• What you are asked to do
Reproduce the entries in full, with no changes.

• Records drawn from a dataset
== Segment start ==

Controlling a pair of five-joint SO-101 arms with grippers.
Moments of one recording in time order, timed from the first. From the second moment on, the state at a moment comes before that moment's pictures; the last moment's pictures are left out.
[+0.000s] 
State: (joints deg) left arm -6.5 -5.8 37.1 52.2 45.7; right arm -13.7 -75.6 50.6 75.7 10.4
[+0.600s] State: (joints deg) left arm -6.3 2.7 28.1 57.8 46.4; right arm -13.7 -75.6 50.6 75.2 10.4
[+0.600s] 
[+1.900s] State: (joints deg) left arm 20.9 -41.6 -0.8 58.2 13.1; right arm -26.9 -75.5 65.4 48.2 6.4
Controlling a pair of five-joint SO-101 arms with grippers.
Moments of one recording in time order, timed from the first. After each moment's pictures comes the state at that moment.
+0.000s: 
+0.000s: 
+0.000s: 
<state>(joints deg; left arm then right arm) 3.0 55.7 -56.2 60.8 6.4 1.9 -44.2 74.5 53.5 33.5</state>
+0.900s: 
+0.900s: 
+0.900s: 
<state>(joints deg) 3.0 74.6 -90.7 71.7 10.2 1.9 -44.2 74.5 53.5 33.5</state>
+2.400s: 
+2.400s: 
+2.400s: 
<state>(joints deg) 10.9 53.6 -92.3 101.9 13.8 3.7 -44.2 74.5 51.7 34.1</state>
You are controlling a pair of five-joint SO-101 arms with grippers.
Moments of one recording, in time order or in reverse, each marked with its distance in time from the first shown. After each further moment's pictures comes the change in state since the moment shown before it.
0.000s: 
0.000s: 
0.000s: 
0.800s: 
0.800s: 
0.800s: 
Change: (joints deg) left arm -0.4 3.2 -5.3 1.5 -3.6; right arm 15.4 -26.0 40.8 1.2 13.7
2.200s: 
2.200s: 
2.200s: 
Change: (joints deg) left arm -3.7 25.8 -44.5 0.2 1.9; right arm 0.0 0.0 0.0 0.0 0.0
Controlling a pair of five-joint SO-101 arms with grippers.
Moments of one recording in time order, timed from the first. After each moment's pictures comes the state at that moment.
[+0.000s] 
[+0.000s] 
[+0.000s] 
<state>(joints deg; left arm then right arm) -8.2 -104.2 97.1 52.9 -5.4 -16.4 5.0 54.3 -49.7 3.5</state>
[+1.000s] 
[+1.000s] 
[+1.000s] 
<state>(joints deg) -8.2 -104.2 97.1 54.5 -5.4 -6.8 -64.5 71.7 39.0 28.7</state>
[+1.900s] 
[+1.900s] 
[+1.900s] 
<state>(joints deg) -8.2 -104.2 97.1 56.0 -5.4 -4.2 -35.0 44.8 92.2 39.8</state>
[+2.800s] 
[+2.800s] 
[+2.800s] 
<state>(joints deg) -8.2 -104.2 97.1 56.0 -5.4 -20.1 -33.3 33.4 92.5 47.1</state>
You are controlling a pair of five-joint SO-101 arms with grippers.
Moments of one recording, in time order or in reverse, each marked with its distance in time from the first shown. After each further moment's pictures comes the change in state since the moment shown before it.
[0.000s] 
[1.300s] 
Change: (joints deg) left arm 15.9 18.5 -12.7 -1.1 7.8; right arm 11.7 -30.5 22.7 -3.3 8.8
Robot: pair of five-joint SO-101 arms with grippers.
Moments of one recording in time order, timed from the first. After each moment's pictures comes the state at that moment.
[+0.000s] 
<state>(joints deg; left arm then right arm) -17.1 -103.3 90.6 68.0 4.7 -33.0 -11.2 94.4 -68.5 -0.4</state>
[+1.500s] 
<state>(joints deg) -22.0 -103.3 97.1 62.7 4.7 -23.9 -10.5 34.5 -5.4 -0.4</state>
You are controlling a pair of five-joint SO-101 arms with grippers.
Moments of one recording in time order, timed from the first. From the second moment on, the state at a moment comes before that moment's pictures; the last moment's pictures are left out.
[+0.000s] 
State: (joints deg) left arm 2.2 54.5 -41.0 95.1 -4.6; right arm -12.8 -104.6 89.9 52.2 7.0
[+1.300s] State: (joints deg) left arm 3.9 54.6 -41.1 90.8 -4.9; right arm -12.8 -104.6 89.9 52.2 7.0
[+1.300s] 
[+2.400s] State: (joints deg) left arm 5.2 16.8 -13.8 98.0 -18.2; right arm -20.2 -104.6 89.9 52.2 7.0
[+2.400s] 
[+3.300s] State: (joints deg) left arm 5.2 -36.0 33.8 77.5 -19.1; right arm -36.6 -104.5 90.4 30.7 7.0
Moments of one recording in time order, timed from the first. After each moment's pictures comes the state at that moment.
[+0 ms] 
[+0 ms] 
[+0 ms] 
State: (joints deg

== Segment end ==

• Output
Controlling a pair of five-joint SO-101 arms with grippers.
Moments of one recording in time order, timed from the first. From the second moment on, the state at a moment comes before that moment's pictures; the last moment's pictures are left out.
[+0.000s] 
State: (joints deg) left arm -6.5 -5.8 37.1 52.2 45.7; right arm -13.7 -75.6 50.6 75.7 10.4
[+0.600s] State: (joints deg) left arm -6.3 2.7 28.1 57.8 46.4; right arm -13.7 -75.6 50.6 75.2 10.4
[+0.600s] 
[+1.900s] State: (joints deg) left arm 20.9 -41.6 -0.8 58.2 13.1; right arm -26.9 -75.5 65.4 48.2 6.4
Controlling a pair of five-joint SO-101 arms with grippers.
Moments of one recording in time order, timed from the first. After each moment's pictures comes the state at that moment.
+0.000s: 
+0.000s: 
+0.000s: 
<state>(joints deg; left arm then right arm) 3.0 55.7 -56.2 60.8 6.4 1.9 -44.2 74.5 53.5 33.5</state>
+0.900s: 
+0.900s: 
+0.900s: 
<state>(joints deg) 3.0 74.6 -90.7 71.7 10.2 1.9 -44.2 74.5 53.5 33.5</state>
+2.400s: 
+2.400s: 
+2.400s: 
<state>(joints deg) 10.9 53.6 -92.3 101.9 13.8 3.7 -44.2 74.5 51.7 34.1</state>
You are controlling a pair of five-joint SO-101 arms with grippers.
Moments of one recording, in time order or in reverse, each marked with its distance in time from the first shown. After each further moment's pictures comes the change in state since the moment shown before it.
0.000s: 
0.000s: 
0.000s: 
0.800s: 
0.800s: 
0.800s: 
Change: (joints deg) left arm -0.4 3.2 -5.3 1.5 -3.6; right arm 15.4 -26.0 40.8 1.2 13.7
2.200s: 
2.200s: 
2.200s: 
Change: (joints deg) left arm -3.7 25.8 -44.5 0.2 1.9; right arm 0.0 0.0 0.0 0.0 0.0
Controlling a pair of five-joint SO-101 arms with grippers.
Moments of one recording in time order, timed from the first. After each moment's pictures comes the state at that moment.
[+0.000s] 
[+0.000s] 
[+0.000s] 
<state>(joints deg; left arm then right arm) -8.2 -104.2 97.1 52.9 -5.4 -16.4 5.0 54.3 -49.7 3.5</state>
[+1.000s] 
[+1.000s] 
[+1.000s] 
<state>(joints deg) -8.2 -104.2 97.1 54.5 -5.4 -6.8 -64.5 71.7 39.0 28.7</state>
[+1.900s] 
[+1.900s] 
[+1.900s] 
<state>(joints deg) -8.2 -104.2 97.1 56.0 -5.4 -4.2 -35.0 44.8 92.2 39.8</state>
[+2.800s] 
[+2.800s] 
[+2.800s] 
<state>(joints deg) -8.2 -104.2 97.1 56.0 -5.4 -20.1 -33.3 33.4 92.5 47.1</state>
You are controlling a pair of five-joint SO-101 arms with grippers.
Moments of one recording, in time order or in reverse, each marked with its distance in time from the first shown. After each further moment's pictures comes the change in state since the moment shown before it.
[0.000s] 
[1.300s] 
Change: (joints deg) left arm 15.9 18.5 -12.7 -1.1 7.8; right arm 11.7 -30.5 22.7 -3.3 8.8
Robot: pair of five-joint SO-101 arms with grippers.
Moments of one recording in time order, timed from the first. After each moment's pictures comes the state at that moment.
[+0.000s] 
<state>(joints deg; left arm then right arm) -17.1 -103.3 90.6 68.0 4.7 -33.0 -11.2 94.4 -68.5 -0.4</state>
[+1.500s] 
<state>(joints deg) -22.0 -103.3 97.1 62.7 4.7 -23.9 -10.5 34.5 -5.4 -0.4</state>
You are controlling a pair of five-joint SO-101 arms with grippers.
Moments of one recording in time order, timed from the first. From the second moment on, the state at a moment comes before that moment's pictures; the last moment's pictures are left out.
[+0.000s] 
State: (joints deg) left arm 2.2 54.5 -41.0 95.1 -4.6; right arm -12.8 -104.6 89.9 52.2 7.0
[+1.300s] State: (joints deg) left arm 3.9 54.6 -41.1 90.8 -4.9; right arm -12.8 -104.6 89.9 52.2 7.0
[+1.300s] 
[+2.400s] State: (joints deg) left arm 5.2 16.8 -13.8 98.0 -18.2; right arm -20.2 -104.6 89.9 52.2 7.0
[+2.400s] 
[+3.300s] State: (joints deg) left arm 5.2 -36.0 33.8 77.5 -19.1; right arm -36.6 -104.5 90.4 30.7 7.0
Moments of one recording in time order, timed from the first. After each moment's pictures comes the state at that moment.
[+0 ms] 
[+0 ms] 
[+0 ms] 
State: (joints deg

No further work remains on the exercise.